If a line in the listing contains "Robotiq", copy it out whole.

#### Data provided ####

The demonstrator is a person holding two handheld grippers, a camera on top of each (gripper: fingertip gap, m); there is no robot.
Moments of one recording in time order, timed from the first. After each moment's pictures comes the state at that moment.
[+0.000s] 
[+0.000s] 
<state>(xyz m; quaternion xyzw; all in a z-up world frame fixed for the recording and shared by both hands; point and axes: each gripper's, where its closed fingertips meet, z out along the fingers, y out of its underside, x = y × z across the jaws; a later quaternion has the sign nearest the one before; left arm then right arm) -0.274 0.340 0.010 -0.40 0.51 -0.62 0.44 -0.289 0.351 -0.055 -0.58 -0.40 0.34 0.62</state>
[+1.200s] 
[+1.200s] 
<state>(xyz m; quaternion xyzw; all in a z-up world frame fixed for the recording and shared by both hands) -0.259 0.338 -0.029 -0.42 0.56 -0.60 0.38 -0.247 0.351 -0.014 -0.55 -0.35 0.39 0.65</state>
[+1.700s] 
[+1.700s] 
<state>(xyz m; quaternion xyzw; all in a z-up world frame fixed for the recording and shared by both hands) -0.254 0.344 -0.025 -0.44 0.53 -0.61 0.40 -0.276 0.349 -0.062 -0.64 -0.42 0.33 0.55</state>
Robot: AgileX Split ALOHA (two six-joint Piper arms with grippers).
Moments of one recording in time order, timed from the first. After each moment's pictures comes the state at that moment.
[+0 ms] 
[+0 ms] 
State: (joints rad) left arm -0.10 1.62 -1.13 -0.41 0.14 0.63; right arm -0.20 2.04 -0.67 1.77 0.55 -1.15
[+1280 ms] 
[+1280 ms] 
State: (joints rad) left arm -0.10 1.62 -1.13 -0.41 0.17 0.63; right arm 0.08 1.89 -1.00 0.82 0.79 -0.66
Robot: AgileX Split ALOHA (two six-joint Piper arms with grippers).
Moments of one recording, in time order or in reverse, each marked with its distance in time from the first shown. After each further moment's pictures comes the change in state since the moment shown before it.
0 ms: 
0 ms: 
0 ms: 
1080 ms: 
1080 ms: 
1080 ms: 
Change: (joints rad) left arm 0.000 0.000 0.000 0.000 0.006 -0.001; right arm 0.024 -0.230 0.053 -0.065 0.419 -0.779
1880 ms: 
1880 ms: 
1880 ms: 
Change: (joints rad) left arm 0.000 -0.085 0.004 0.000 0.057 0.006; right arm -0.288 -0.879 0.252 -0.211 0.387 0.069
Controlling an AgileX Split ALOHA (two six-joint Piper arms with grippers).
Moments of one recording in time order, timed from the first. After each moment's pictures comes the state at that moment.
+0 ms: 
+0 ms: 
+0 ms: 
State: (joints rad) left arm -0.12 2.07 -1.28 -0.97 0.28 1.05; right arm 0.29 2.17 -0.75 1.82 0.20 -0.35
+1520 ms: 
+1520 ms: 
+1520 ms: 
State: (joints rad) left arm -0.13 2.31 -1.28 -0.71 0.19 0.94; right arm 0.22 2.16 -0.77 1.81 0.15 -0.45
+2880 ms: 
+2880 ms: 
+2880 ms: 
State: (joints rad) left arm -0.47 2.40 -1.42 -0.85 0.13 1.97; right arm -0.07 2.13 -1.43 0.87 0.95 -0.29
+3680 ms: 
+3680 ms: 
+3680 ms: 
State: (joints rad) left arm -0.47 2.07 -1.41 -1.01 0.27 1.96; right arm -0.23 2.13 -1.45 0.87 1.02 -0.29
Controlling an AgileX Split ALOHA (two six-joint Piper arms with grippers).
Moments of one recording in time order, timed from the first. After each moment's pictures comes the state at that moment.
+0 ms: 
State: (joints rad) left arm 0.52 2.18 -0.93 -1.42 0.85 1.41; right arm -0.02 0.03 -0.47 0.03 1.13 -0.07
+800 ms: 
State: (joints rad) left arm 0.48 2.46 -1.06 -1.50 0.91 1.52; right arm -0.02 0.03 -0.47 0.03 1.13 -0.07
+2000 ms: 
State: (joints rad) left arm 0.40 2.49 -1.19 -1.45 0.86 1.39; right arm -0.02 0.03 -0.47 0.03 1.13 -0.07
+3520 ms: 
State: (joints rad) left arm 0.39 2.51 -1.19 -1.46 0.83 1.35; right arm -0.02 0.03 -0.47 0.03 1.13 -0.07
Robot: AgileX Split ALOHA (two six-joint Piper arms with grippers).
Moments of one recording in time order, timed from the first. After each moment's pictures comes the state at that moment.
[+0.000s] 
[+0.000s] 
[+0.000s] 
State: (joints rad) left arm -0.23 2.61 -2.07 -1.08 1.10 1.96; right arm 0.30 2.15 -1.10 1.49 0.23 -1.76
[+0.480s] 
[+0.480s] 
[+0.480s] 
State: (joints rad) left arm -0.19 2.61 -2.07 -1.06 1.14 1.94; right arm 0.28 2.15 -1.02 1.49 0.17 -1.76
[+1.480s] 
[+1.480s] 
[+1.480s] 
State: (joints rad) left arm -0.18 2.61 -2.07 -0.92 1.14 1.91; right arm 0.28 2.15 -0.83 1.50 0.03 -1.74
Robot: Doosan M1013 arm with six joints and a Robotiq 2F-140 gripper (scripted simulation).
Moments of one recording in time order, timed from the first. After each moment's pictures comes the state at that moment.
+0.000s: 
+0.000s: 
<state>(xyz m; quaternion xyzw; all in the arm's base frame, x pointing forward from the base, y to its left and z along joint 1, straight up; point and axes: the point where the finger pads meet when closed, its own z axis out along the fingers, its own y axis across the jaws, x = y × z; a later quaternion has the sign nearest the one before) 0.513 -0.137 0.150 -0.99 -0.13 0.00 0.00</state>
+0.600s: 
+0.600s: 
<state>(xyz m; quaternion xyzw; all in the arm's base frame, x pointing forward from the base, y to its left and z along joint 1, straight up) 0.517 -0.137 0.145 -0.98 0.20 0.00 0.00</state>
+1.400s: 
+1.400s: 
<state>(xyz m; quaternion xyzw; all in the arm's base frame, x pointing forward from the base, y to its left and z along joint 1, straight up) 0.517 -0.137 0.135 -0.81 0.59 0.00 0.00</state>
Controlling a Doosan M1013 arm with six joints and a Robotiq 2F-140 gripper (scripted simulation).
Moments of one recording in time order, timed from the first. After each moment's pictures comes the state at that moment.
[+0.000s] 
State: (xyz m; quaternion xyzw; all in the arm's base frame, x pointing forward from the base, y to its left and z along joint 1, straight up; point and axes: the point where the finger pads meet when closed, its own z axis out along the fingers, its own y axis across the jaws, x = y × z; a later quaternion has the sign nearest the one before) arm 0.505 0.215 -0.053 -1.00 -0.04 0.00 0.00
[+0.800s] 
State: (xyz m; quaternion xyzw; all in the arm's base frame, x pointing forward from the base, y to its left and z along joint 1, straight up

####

* Output below:
Robot: Doosan M1013 arm with six joints and a Robotiq 2F-140 gripper (scripted simulation).
Controlling a Doosan M1013 arm with six joints and a Robotiq 2F-140 gripper (scripted simulation).

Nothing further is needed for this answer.